Cracking WPA Security
WPA is common security algorithm used to secure wireless access points. WPA employs PBKDF2, which runs the SHA1 algorithm thousands of times to convert a password into a key. The key is then used to encrypt the wireless network. To crack passwords on the WPA network, an authentication session must first be captured. Once this is captured, different passwords can be tried by running through the PBKDF2 (brute-force) function and verifying if the password is correct by verifying against the captured data. This method requires an enormous number of iterations but is highly parallelizable.
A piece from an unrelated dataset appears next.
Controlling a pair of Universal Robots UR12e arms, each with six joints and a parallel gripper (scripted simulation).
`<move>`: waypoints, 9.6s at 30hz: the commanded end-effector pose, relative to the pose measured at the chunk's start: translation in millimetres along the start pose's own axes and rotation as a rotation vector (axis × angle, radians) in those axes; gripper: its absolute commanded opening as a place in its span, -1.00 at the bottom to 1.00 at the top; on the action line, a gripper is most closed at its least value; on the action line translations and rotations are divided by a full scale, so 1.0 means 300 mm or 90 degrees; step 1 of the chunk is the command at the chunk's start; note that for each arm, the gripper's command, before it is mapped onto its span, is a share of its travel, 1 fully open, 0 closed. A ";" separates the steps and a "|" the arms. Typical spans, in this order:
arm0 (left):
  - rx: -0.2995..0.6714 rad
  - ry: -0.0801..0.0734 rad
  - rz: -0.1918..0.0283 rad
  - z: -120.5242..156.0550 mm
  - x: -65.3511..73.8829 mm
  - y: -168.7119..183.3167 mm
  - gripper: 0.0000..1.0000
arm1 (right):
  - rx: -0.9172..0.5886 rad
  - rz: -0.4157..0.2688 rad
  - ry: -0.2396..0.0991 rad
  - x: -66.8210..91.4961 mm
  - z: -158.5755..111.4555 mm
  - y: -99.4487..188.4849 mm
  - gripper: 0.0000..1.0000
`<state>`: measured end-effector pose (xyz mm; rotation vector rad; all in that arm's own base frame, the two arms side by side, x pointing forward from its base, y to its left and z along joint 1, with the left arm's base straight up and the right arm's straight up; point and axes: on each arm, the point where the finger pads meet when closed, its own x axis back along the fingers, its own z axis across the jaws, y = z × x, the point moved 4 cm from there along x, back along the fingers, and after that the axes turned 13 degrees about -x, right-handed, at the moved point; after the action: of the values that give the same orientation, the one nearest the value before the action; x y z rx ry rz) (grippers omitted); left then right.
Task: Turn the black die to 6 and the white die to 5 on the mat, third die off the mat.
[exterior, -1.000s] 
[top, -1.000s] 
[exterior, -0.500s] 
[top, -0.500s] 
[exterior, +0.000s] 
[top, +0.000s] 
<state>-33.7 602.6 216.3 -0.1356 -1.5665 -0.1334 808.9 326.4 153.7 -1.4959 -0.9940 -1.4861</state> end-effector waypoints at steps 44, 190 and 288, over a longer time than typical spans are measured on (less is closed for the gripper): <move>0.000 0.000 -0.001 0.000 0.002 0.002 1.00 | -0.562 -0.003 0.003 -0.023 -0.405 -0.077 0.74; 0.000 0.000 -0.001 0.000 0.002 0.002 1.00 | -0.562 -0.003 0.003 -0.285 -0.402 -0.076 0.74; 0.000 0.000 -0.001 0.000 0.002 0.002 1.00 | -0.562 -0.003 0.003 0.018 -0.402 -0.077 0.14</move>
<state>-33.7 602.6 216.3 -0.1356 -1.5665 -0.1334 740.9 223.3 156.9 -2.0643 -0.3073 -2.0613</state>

The result is WPA cracking that is hundreds or thousands of times faster than would be achievable using software-only methods.

About Pico Computing
Pico Computing is a pioneer in rapidly deployable, FPGA-based, reconfigurable and scalable computing systems. Pico Computing platforms are based on Xilinx Virtex-4 and Virtex-5 FPGAs. These unique platforms provide designers and developers the ability to design, develop and debug directly in the CardBus or ExpressCard (PCI Express) slot of a standard laptop or desktop computer. Pico Computing provides all source code (HDL and software) necessary to implement base system-on-chip computing functionality. Pico Computing also provides SuperCluster platforms for use in high performance computing applications. These clusters are based on standard, off-the-shelf computers and can host up to 84 FPGA blades.

About Impulse
Impulse C allows software application developers to rapidly and cost-effectively move applications originating in C-language to FPGA coprocessors. The Impulse C tools enable partitioning, optimization, and FPGA hardware generation. Interconnections between FPGA coprocessors and host processors are generated automatically for selected platforms including the Pico Computing cards and clusters.